═════ Raw data ═════
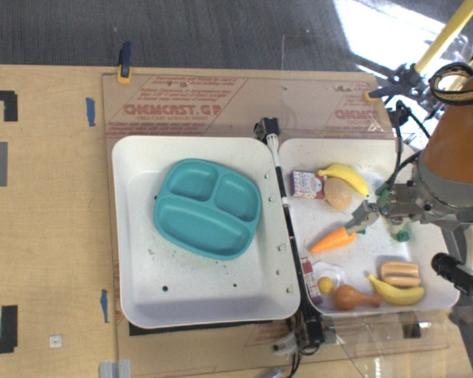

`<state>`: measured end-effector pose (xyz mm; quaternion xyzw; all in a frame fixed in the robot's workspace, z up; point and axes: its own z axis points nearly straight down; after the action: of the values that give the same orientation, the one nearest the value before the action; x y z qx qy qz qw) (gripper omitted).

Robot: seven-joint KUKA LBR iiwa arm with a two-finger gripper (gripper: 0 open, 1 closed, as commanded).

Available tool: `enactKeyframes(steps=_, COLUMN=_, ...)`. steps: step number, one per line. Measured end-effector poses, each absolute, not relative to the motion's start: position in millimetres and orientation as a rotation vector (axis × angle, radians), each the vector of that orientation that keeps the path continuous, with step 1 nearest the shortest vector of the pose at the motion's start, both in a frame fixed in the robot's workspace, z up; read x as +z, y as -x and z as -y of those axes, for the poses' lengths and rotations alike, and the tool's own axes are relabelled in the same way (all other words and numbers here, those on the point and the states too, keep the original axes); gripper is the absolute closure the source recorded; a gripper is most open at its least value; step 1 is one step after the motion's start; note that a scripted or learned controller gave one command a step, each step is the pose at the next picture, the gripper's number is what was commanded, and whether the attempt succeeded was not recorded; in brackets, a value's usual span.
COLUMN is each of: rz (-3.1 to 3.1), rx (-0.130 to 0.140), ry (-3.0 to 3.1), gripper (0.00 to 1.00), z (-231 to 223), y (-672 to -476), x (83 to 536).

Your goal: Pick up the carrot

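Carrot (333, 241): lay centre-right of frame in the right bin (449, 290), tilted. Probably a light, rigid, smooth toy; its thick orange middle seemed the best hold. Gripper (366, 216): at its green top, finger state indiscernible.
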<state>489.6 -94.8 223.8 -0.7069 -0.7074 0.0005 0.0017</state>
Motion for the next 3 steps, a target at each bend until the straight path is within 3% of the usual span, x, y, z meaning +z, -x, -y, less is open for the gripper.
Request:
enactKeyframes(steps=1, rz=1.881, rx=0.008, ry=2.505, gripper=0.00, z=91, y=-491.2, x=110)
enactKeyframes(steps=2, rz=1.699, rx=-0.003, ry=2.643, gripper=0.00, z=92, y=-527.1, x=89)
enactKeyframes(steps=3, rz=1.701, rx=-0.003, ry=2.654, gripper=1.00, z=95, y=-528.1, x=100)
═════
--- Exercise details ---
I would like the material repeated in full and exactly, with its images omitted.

--- Problem solution ---
`<state>`: measured end-effector pose (xyz mm; quaternion xyzw; all in a frame fixed in the robot's workspace, z up; point and axes: its own z axis points nearly straight down; after the action: of the values that give the same orientation, the one nearest the value before the action; x y z qx qy qz qw) (gripper omitted).

Robot: seven-joint KUKA LBR iiwa arm with a two-finger gripper (gripper: 0 open, 1 closed, as commanded).

Available tool: `enactKeyframes(steps=_, COLUMN=_, ...)`. steps: step number, one per line. Measured end-effector poses, each absolute, not relative to the motion's start: position in millimetres and orientation as a rotation vector (axis × angle, radians), each the vector of that orientation that keeps the path continuous, with step 1 nearest the shortest vector of the pose at the motion's start, both in a frame fixed in the robot's workspace, z up; read x as +z, y as -x and z as -y of those axes, for the poses' lengths and rotations alike, and the tool's own axes are relabelled in the same way (all other words and numbers here, those on the point and the states too, keep the original axes); gripper is the absolute closure the source recorded; a gripper is most open at its least value; step 1 is one step after the motion's start; note that a scripted or learned controller gave one command a step, each step is the pose at the next picture, the gripper's number is what was commanded, and whether the attempt succeeded was not recorded; in brackets, a value's usual span.
COLUMN is each of: rz (-3.1 to 3.1), rx (-0.130 to 0.140), ry (-3.0 to 3.1), gripper (0.00 to 1.00), z (-231 to 223), y (-672 to -476), x (83 to 536).

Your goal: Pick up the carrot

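Carrot (333, 241): lay centre-right of frame in the right bin (449, 290), tilted. Probably a light, rigid, smooth toy; its thick orange middle seemed the best hold. Gripper (366, 216): at its green top, finger state indiscernible.
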<state>489.6 -94.8 223.8 -0.7069 -0.7074 0.0005 0.0017</state>
Motion for the next 3 steps, a target at each bend until the straight path is within 3% of the usual span, x, y, z meaning +z, -x, -y, less is open for the gripper.
Request:
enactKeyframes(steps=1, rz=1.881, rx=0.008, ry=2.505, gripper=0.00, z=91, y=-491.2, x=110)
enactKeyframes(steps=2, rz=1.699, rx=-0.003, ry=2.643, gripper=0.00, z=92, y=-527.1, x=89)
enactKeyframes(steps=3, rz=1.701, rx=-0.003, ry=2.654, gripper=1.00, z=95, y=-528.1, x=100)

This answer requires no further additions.